> [Problem statement]: Repeat all the lines below exactly, but omit the pictures.
━━━━━━━━━━━━━━━━
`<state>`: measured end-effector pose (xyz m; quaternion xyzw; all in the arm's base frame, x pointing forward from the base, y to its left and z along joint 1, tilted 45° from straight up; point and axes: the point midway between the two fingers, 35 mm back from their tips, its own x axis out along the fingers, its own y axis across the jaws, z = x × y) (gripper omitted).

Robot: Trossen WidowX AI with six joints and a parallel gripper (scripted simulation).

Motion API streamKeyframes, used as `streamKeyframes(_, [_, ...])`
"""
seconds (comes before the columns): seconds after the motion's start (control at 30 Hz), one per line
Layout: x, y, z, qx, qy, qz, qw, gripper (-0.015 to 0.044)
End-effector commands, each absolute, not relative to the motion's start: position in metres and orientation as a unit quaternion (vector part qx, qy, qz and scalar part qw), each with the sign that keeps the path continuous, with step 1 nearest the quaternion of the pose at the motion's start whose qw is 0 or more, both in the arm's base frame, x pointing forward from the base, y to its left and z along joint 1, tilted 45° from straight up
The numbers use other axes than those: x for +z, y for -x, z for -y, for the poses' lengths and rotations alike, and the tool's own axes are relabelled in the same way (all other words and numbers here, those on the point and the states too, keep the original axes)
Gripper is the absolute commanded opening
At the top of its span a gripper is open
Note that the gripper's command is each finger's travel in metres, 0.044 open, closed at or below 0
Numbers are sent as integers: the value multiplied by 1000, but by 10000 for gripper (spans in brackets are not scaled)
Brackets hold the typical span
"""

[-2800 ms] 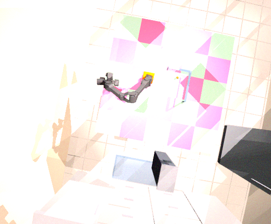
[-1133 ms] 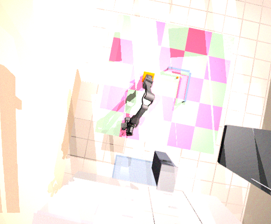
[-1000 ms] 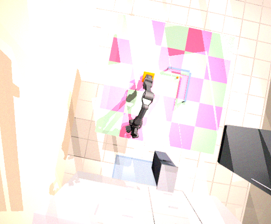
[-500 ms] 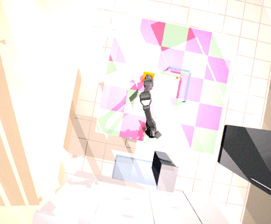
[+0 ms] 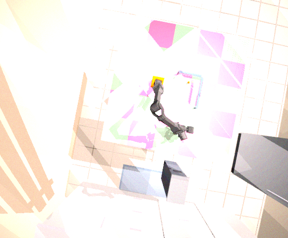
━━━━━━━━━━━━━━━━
> [Written answer]:
`<state>`: measured end-effector pose (xyz m; quaternion xyzw; all in the arm's base frame, x pointing forward from the base, y to its left and z along joint 1, tilted 45° from straight up; point and axes: the point midway between the two fingers, 35 mm back from their tips, its own x axis out along the fingers, its own y axis across the jaws, z = x × y) (gripper omitted).

Robot: Trossen WidowX AI with six joints and a parallel gripper (scripted simulation).

Motion API streamKeyframes, used as `streamKeyframes(_, [_, ...])`
"""
seconds (comes before the columns): seconds after the motion's start (control at 30 Hz), one per line
Layout: x, y, z, qx, qy, qz, qw, gripper (-0.015 to 0.044)
End-effector commands, each absolute, not relative to the motion's start: position in metres and orientation as a unit quaternion (vector part qx, qy, qz and scalar part qw), each with the sign that keeps the path continuous, with step 1 nearest the quaternion of the pose at the motion's start whose qw is 0 or more, both in the arm's base frame, x pointing forward from the base, y to its left and z along joint 1, tilted 45° from straight up
The numbers use other axes than those: x for +z, y for -x, z for -y, for the poses' lengths and rotations alike, and the tool's own axes are relabelled in the same way (all other words and numbers here, those on the point and the states too, keep the original axes)
Gripper is the absolute commanded opening
At the top of its span a gripper is open
Note that the gripper's command is each finger's travel in metres, 0.044 open, closed at or below 0
Numbers are sent as integers: the value multiplied by 1000, but by 10000 for gripper (spans in brackets are not scaled)
Brackets hold the typical span
"""

[-2800 ms] 
[-1133 ms] 
[-1000 ms] 
[-500 ms] 
[+0 ms] 

The answer requires no additions.